In January of this year, Donald Trump sued the Internal Revenue Service and the United States Treasury Department. The amount he put in the complaint was ten billion dollars. Not nine. Not eleven. Ten billion, a number large enough that it requires a moment to sit with it before you move on.

The claim was the leak of his tax returns. Years ago, a former IRS contractor named Charles Littlejohn took Trump’s returns — along with returns belonging to other wealthy Americans — and passed them to journalists. Littlejohn pleaded guilty in October 2023 and was sentenced to five years in federal prison in January 2024. The crime was real. The prosecution happened.

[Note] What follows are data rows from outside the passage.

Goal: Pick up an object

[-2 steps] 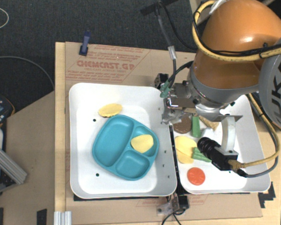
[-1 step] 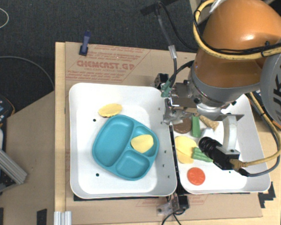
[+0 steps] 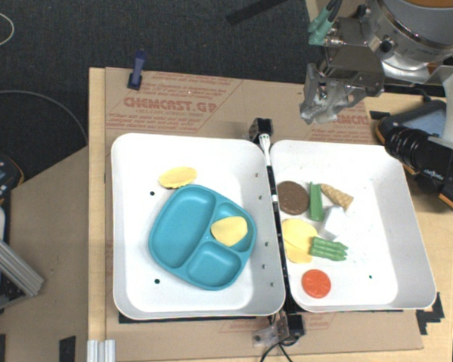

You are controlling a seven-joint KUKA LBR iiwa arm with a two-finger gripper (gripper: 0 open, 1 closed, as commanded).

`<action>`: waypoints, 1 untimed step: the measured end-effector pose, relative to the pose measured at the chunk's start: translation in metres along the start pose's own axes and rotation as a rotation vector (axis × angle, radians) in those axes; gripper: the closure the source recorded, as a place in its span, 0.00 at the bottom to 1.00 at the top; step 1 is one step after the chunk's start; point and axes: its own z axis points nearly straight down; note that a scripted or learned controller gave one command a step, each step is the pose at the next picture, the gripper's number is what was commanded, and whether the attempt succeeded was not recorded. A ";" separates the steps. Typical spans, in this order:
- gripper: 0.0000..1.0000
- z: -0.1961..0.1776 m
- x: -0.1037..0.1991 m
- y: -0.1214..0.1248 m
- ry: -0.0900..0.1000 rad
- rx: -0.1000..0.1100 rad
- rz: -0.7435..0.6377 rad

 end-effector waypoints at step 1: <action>1.00 0.120 -0.018 -0.019 -0.009 0.034 0.006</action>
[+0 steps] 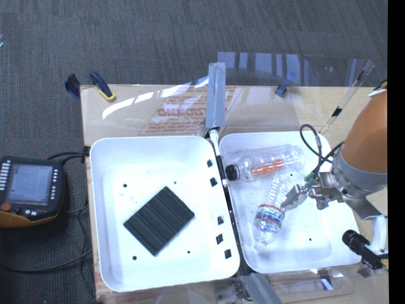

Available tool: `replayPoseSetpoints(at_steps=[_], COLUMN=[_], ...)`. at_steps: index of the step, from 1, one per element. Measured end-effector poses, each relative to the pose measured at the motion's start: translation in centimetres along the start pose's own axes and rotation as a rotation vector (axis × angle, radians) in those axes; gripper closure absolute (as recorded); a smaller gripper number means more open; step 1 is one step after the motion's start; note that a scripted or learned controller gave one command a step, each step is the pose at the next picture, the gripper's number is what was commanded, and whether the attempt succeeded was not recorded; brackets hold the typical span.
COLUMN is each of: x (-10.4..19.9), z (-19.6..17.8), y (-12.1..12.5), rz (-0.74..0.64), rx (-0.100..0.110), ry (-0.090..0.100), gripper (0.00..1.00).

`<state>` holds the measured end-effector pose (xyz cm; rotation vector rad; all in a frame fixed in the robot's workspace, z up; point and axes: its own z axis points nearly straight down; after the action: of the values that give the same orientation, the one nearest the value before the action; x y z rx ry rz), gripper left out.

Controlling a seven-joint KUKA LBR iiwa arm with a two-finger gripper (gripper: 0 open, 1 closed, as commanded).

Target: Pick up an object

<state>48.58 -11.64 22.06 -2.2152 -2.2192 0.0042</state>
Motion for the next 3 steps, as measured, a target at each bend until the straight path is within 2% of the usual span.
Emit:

The man is serving time.

What followed from Trump was a civil suit asking the government — meaning the taxpayers — to pay him ten billion dollars for the embarrassment of having his finances reported on. His finances, which he had declined to release voluntarily through four years of his first term, a break from forty years of presidential tradition.

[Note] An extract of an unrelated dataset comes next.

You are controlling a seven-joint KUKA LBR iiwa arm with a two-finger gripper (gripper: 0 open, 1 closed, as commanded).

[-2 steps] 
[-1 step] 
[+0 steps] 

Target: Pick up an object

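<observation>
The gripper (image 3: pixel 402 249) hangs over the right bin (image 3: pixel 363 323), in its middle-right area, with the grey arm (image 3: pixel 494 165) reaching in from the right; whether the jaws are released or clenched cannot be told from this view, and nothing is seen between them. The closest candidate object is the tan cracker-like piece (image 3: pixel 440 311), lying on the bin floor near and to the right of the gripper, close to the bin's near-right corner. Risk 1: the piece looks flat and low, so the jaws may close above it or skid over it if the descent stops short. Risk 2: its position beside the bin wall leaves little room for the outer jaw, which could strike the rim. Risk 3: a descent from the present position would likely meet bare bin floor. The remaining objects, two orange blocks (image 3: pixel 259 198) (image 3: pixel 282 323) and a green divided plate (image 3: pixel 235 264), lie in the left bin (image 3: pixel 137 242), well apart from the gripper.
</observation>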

Now, in May 2026, the suit has been voluntarily dismissed. Reports describe a settlement in progress. The terms have not been disclosed. The government that is negotiating the settlement is the same government Trump runs. The Justice Department attorneys who would sit across the table from his lawyers work for him. The Treasury Department being sued is led by his appointee. The IRS being sued is led by his appointee — though that office has seen considerable turnover lately, which is a column of its own.

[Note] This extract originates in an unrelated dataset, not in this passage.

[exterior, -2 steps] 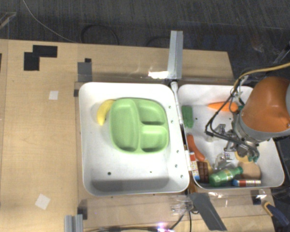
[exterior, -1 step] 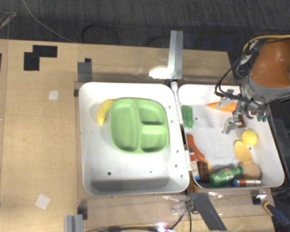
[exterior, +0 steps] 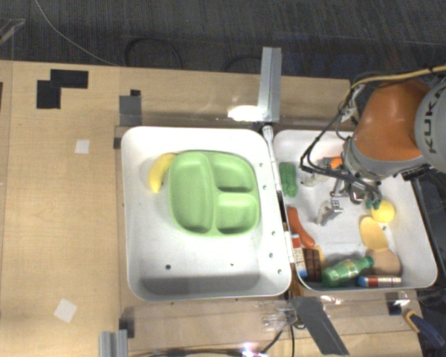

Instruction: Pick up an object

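My gripper (exterior: 349,201) hangs over the middle of the right bin (exterior: 424,251), below the orange wrist band. Its fingers (exterior: 329,211) stand open with only bare bin floor between them. Just right of the gripper lie a yellow lemon (exterior: 383,212) and a yellow-orange piece (exterior: 374,233). A tan block (exterior: 386,262), a green bottle (exterior: 346,271) and a red-and-blue marker (exterior: 380,280) lie along the bin's front. An orange carrot-like piece (exterior: 299,229) and a green item (exterior: 288,178) lie by the left wall.
The left bin (exterior: 145,266) bears a green divided plate (exterior: 212,192) with a yellow banana (exterior: 160,171) at its left edge. A metal post (exterior: 270,84) stands behind the bins. Black cables (exterior: 323,136) loop beside the wrist.
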Tool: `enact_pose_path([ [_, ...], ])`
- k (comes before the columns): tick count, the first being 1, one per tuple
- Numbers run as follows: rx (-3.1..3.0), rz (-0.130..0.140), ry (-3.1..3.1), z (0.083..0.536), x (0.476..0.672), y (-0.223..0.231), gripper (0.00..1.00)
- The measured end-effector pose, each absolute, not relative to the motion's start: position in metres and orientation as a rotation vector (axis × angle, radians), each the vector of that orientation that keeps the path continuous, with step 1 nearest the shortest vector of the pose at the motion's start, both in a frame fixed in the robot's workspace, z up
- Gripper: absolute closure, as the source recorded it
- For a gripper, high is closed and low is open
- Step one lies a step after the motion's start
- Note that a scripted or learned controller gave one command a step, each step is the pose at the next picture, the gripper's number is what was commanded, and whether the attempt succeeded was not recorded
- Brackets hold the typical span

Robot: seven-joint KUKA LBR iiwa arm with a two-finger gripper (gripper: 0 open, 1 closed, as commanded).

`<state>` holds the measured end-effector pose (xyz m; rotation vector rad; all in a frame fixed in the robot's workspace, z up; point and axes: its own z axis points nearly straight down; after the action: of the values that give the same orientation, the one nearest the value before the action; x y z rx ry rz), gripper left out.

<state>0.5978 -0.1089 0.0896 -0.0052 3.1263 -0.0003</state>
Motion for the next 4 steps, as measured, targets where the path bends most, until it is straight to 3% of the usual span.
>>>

A president suing the agencies under his own executive authority is a structural oddity that most legal scholars would have trouble illustrating on a whiteboard. The courts have not been asked to rule on it, because the case is being settled instead of litigated. Whatever is paid — if anything is paid — will come from the United States Treasury. The same Treasury the suit named as a defendant.

The leak was a genuine wrong. Littlejohn violated the law and the privacy of thousands of taxpayers, not only Trump. The sentence handed down was the stiffest ever given for that specific offense. Justice, by the conventional measure, was done.

Ten billion dollars is what Trump decided that wrong was worth, in a suit filed the same week he took office again, against agencies he controls, to be settled by lawyers he directs, from a treasury he oversees.

The lamp in the Justice Department is still burning. Someone is drafting the settlement figure. We don’t know what number they’re writing in that bottom corner, and we are not supposed to ask.